Task brief:
Copy the data precisely, character for character, and leave out every picture.

::::::::

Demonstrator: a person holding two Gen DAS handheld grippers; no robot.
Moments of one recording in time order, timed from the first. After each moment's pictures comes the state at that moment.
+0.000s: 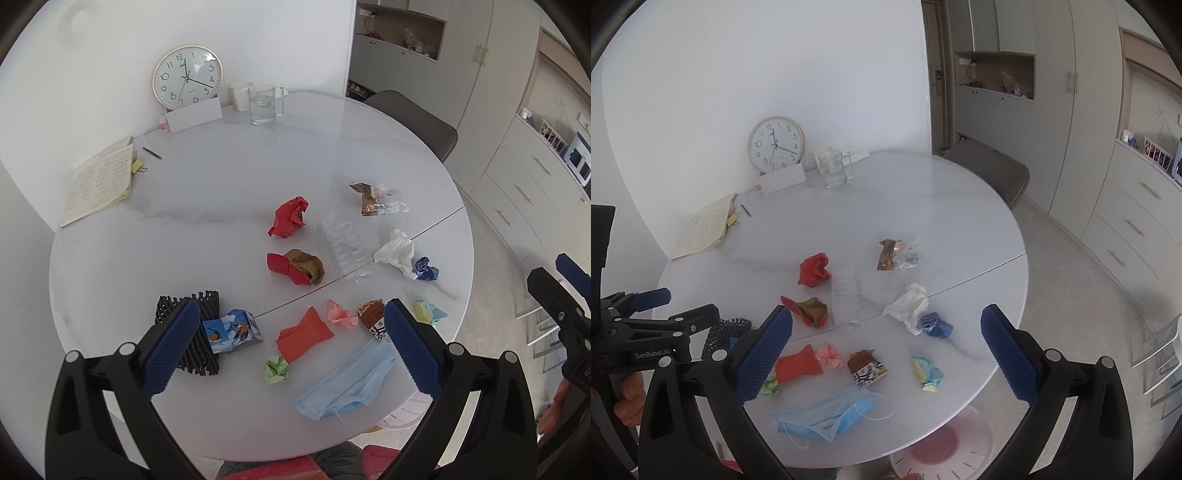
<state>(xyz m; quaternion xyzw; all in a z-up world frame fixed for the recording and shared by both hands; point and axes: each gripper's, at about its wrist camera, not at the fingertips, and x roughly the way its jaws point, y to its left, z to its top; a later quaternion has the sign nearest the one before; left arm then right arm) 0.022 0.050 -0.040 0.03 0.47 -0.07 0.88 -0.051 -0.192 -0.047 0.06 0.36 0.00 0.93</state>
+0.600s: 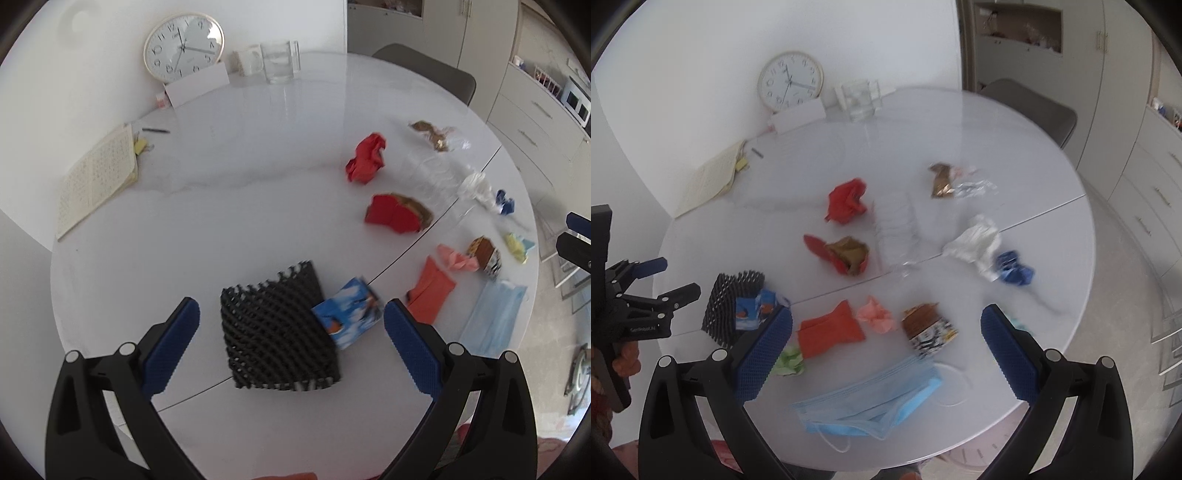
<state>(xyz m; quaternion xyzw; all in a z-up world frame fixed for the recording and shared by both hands) 0.070 0.174 -0.140 0.11 0.51 -0.11 0.85 -0.008 -0.110 -0.144 0.08 0.46 0.04 0.88</state>
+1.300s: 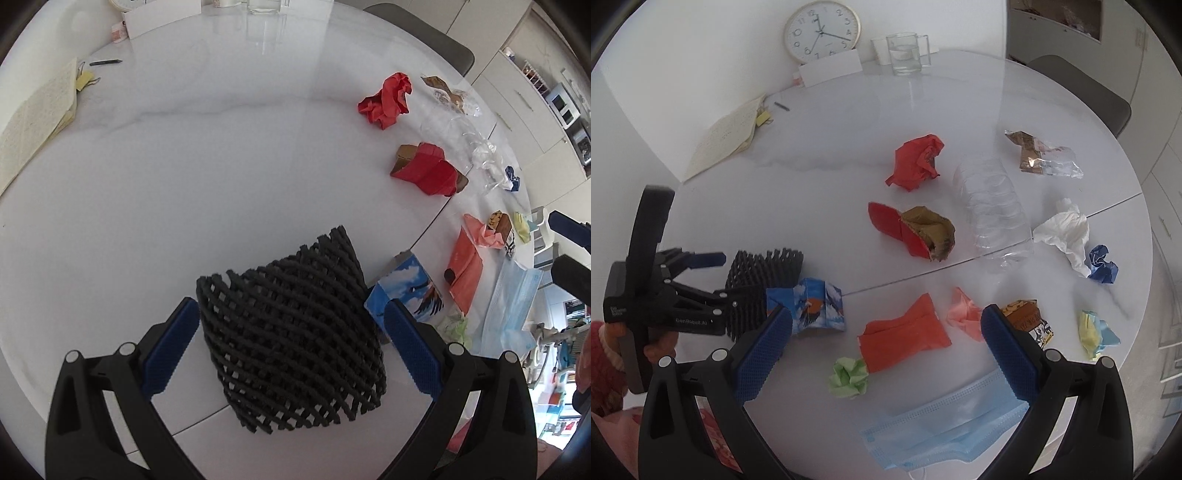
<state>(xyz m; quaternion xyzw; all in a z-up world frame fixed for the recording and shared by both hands) 0.127 0.207 -0.222 0.04 0.59 -0.19 0.78 0.047 -0.037 -0.175 0.07 0.51 0.06 0.86</state>
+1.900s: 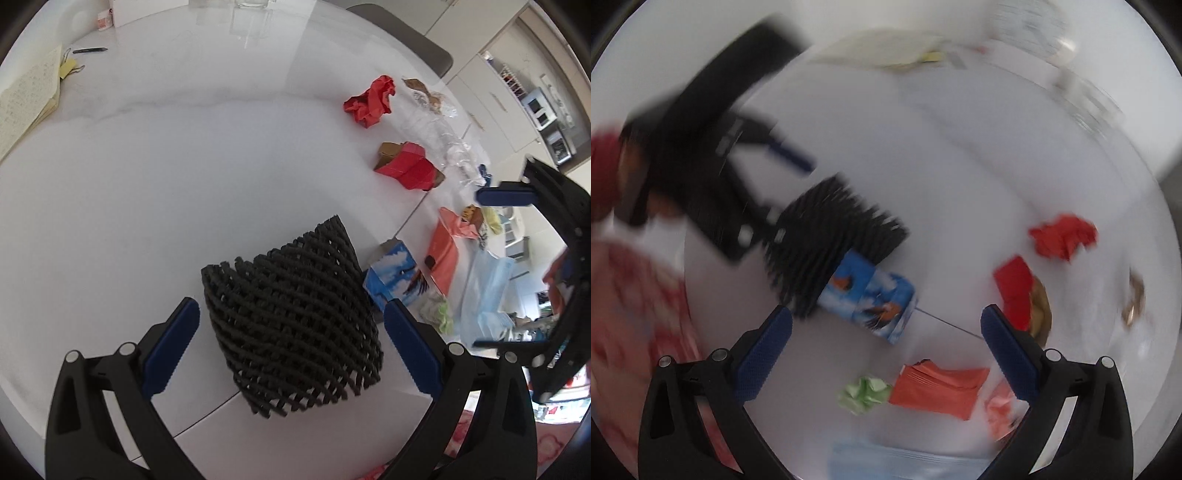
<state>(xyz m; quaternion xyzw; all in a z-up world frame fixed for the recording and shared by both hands) 0.128 0.238 -0.219 0.01 0.60 -0.25 0.76 0.053 0.068 -0.193 -0.28 0.50 0.36 0.74</state>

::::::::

Answer box:
Demonstrator: a person holding two Gen DAS handheld grippers; no robot.
Moments of one recording in time order, timed from the first. After each moment's pictures comes the state at that moment.
+0.000s: 
<state>(xyz m; quaternion xyzw; all in a z-up world frame fixed for the recording and shared by both hands; point and axes: each gripper's, at about its wrist camera, not at the fingertips, and x roughly the way its jaws point, y to its left, z to its top; a later quaternion has the sign nearest the one before; left arm then right arm) 0.022 0.050 -0.040 0.03 0.47 -0.07 0.88 -0.051 -0.192 -0.047 0.06 0.36 0.00 0.93</state>
+0.600s: 
<state>(xyz m; quaternion xyzw; all in a z-up world frame fixed for the recording and shared by both hands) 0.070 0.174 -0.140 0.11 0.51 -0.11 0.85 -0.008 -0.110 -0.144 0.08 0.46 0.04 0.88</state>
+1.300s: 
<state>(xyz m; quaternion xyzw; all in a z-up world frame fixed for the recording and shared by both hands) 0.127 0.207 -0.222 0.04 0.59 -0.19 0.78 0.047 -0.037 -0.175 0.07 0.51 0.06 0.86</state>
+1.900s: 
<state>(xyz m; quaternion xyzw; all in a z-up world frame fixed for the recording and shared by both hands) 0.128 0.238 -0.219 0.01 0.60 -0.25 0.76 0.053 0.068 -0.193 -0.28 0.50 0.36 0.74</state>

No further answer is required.